◆ Task instructions ◆
Line by line, restate the listing below without any change.
[Start of Attachment]
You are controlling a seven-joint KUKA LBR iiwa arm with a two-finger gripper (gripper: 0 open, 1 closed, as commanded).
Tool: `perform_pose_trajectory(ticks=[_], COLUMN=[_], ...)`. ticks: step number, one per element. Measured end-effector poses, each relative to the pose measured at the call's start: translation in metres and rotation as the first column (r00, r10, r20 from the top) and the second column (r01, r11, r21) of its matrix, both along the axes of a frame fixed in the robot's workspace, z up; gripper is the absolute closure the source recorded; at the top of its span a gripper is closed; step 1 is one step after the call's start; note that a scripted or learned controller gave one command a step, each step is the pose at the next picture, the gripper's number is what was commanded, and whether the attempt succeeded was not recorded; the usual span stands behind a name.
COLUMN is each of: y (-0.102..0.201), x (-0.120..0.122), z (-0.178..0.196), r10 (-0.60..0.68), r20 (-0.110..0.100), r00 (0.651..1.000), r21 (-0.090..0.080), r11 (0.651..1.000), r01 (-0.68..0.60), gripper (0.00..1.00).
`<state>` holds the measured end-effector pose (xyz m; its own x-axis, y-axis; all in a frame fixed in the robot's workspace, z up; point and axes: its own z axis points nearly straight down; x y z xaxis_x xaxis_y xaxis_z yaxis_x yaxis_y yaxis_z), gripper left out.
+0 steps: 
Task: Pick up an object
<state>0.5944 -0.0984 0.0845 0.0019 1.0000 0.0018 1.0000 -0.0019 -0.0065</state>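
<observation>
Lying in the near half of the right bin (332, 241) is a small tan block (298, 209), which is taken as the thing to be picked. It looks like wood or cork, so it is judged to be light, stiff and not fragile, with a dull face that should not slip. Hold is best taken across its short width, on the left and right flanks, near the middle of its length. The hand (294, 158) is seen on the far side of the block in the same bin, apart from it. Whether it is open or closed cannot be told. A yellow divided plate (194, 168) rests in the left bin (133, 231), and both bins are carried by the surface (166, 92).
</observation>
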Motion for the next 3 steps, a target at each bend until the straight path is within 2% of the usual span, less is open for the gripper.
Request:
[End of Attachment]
◆ Result for this exercise ◆
You are controlling a seven-joint KUKA LBR iiwa arm with a two-finger gripper (gripper: 0 open, 1 closed, as commanded).
Tool: `perform_pose_trajectory(ticks=[_], COLUMN=[_], ...)`. ticks: step number, one per element. Measured end-effector poses, each relative to the pose measured at the call's start: translation in metres and rotation as the first column (r00, r10, r20 from the top) and the second column (r01, r11, r21) of its matrix, both along the axes of a frame fixed in the robot's workspace, z up; gripper is the absolute closure the source recorded; at the top of its span a gripper is closed; step 1 is one step after the call's start; note that a scripted or learned controller gave one command a step, each step is the pose at the next picture, the gripper's number is what was commanded, and whether the attempt succeeded was not recorded; the usual span stands behind a name.
COLUMN is each of: y (-0.102..0.201), x (-0.120..0.122), z (-0.178..0.196), r10 (-0.60..0.68), r20 (-0.110..0.100), r00 (0.651..1.000), r21 (-0.090..0.080), r11 (0.651..1.000), r01 (-0.68..0.60), gripper (0.00..1.00).
`<state>` holds the measured end-effector pose (xyz m; its own x-axis, y-axis; all in a frame fixed in the robot's workspace, z up; point and axes: its own z axis points nearly straight down; x y z xaxis_x xaxis_y xaxis_z yaxis_x yaxis_y yaxis_z), gripper left out.
+0 steps: 
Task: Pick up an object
<state>0.5944 -0.0984 0.0845 0.0019 1.0000 0.0018 1.0000 -0.0019 -0.0065</state>
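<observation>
Lying in the near half of the right bin (332, 241) is a small tan block (298, 209), which is taken as the thing to be picked. It looks like wood or cork, so it is judged to be light, stiff and not fragile, with a dull face that should not slip. Hold is best taken across its short width, on the left and right flanks, near the middle of its length. The hand (294, 158) is seen on the far side of the block in the same bin, apart from it. Whether it is open or closed cannot be told. A yellow divided plate (194, 168) rests in the left bin (133, 231), and both bins are carried by the surface (166, 92).
</observation>
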Motion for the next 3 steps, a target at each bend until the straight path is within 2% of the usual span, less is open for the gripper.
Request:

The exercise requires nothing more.